Hinter Gours wird es etwas abenteuerlich. Nachdem ich vermeiden will, den ganzen restlichen Weg auf einer größeren Landstraße ins Tal zu laufen, suche ich mir kleine Wege durch die verbleibenden zwei Täler, bis endlich das Lot-Tal vor mir liegt. Endlich verändert sich die Landschaft, endlich läßt sich sowas wie ein Vorankommen spüren. Bis jetzt dürften es ungefährt 750 Kilometer gewesen sein, die ich unterwegs bin. Aber nach wie vor kann ich diese Strecke überhaupt nicht einordnen. Die ersten Wochen durch das kleinteilige Hügelland sind von ein paar Tagen in der Ebene unterbrochen worden, dann kam wieder Hügelland. Jetzt liegt was Neues, Größeres vor mir, wie mir mit dem Blick in das Tal und dem Gedanken an die weißen Bergspitzen vom Mittag langsam klar wird.
Ein super Tag, ich laufe endlich mal wieder im Hemd, fühle mich endlich mal wieder nicht naß und mein Tagesziel liegt mir schon zu Füßen. Die feuchten Klamotten hängen hinten an meinem Rucksack und baumeln im Wind einer trockenen Zukunft entgegen, was mich schwer motiviert. Es ist trocken geblieben, aber ich fotografiere vorsichtshalber nochmal schnell die Wolke, die mir bestimmt gleich die Nachmittagsdusche verpaßt und fünf Minuten später fallen auch schon die ersten Tropfen. Meine Kiefer mahlen vor Wut... Zwanzig Minuten vor dem Ziel... Aber wie ein boshafter Witz läßt es die Wolke bei 18 Tropfen bleiben, einfach nur um mich daran zu erinnern, wer hier der Stärkere ist.
In Entraygues angelt alles am Fluß, ich finde den kleinen Dorfladen und decke mich mit Orangina ein, danach Besuch beim Bäcker und der Bäckersfrau, die mich beim Vorbeigehen schon feindselig angeguckt hat, weil ich nicht sofort in ihren Laden gegangen bin. Auf der Mauer neben dem Fluß gibt es für mich Mini-Quiche, Orangina und die Vorfreude auf sowohl Zitronen- als auch Erdbeertörtchen. Später, wenn der kleine Hunger wiederkommt. Im Hotel verzichte ich dankend auf Abendessen und Frühstück und freue mich statt dessen lieber auf den morgendlichen Besuch beim Bäcker nebenan.

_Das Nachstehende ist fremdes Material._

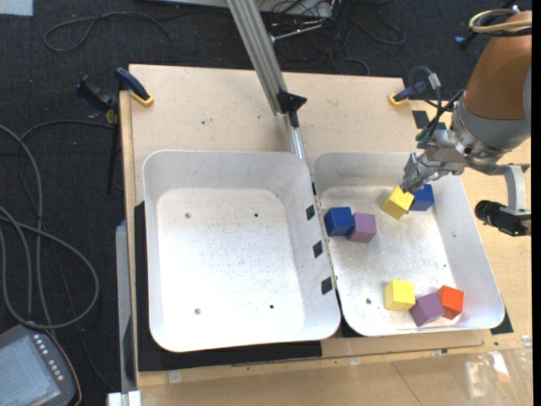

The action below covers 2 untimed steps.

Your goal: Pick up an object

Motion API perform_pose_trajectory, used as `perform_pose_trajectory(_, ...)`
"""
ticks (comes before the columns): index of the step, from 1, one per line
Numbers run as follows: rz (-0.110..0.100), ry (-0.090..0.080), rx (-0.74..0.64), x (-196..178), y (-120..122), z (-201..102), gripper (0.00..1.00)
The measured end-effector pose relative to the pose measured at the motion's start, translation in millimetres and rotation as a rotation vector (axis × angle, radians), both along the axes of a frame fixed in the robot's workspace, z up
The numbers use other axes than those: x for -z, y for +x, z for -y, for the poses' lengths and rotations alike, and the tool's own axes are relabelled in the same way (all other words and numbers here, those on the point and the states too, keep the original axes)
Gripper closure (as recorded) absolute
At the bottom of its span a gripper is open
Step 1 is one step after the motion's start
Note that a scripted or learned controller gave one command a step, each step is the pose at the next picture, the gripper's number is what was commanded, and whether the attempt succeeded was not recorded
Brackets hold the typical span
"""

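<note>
Right bin [473, 252], contents: yellow cube [397, 202], tilted, at the gripper [414, 184] near the bin's far wall; whether the fingers grip it cannot be told. Blue cube [422, 196] touching behind. Risk: a corner-only hold lets the tilted cube slip out on lifting.

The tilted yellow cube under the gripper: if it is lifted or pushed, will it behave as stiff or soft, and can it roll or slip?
The yellow cube keeps sharp edges and flat faces, so it is probably stiff. With flat faces it should slide or tip over rather than roll. It sits tilted below the gripper and close to a blue cube, so a grasp may twist it or nudge that neighbour.
</note>
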State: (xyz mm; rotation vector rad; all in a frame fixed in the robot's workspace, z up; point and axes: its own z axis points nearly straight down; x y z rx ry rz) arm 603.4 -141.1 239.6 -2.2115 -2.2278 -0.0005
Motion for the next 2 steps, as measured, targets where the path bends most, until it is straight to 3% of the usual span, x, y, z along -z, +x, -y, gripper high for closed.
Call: perform_pose_trajectory(2,0.000,0.000,0.000,2.2,-14.4,-99.8,1.00)
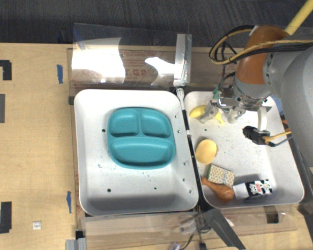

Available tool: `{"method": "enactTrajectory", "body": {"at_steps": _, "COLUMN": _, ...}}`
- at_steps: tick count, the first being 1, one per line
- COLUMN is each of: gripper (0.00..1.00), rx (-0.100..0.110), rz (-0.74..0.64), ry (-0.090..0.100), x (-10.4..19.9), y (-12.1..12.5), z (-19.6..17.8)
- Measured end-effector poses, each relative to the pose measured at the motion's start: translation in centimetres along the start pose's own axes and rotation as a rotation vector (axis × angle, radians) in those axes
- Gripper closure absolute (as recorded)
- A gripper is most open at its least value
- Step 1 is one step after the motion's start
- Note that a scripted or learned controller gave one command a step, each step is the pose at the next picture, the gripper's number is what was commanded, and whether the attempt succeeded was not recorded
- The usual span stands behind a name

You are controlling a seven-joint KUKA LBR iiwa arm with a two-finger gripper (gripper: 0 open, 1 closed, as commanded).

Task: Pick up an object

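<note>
Writing on the black-and-white bottle (254, 188) label is unreadable.

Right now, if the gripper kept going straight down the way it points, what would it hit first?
Probably the yellow banana-like object at the right bin's back-left corner: the gripper hangs right beside it. Depth is unclear, so it could meet bare bin floor instead.

Illumination is even and moderately bright from overhead, with strong glare blown out on the clear plastic sheet (120, 61) behind the left bin (88, 139), soft short shadows under the teal tray (141, 137), slight softness throughout, and the arm (297, 77) at right blurred by closeness.
</note>
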State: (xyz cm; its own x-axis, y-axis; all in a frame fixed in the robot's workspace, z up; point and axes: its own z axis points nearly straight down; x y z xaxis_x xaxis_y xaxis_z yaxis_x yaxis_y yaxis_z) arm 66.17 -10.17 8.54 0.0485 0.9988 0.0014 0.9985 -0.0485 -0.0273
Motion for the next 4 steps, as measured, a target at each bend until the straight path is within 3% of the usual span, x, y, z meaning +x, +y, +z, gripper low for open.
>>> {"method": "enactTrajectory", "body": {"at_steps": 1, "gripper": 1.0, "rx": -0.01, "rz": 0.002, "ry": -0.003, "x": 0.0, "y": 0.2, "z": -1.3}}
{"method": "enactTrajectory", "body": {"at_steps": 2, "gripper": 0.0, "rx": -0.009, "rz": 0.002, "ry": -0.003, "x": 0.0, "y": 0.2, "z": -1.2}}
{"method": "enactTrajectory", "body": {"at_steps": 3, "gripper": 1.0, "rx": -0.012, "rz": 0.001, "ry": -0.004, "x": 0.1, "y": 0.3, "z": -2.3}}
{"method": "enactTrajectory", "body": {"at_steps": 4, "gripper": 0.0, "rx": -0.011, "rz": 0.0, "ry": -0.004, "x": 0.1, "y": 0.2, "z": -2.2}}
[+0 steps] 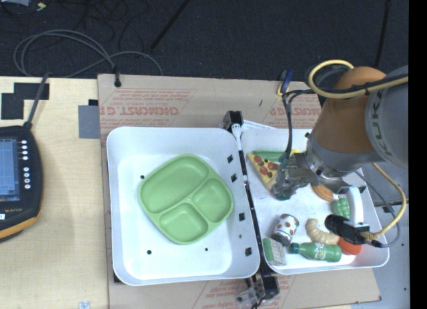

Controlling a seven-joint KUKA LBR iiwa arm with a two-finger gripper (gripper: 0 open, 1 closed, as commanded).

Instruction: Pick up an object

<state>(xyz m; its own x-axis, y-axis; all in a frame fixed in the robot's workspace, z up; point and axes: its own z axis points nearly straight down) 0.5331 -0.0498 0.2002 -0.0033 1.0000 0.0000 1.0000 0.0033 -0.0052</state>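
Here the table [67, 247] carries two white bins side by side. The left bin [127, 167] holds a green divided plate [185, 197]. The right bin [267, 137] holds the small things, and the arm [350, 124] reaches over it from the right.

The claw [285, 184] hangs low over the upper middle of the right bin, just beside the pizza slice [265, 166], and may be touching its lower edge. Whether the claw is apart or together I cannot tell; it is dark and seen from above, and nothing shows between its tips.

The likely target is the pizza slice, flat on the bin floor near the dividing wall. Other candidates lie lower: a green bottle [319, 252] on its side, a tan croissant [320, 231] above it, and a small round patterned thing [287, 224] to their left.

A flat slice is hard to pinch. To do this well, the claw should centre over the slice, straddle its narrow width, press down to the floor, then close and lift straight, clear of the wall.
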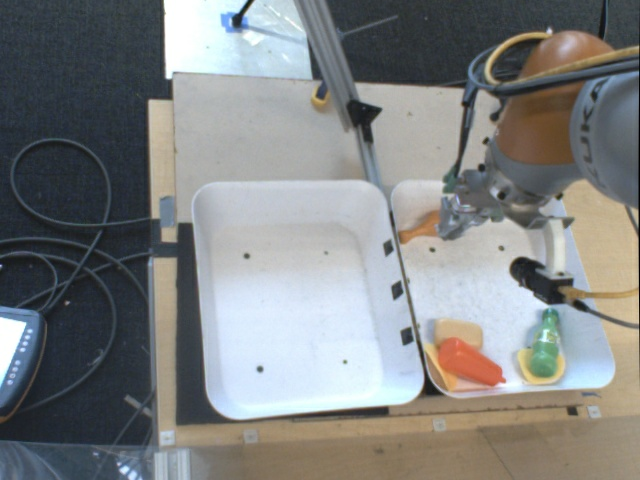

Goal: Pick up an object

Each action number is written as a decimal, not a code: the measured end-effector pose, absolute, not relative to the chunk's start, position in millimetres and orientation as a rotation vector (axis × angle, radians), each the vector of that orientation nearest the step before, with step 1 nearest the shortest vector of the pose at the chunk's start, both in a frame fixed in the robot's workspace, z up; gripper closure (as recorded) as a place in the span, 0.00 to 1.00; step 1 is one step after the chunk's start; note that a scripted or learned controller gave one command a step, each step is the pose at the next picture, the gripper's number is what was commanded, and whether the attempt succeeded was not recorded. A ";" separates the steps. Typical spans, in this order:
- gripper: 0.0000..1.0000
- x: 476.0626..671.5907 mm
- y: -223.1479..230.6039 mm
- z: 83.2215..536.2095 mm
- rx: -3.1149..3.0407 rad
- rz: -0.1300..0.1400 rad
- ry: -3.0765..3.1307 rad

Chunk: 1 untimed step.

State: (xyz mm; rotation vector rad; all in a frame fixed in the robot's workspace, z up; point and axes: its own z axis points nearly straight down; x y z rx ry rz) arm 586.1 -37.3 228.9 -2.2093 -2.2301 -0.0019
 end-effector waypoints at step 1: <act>1.00 581.2 12.9 234.8 -2.209 -0.004 -2.232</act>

Das Hotelzimmer ist nett, aber ein bißchen schräg. Rosentapete, Rosenkacheln, Rosenmülleimer. Und die gleiche Tagesdecke wie letzte Nacht. Als ich mich noch über die halbe Badewanne wundere, die wahrscheinlich für Sitzbäder konzipiert wurde, fällt auch bei mir der Groschen. Mir war es nicht gleich aufgefallen, aber in diesem Badezimmer liegt Teppich auf dem Boden. Hab ich auch noch nicht gehabt...
Das ist keine halbe Badewanne, sonder eine napoleonische!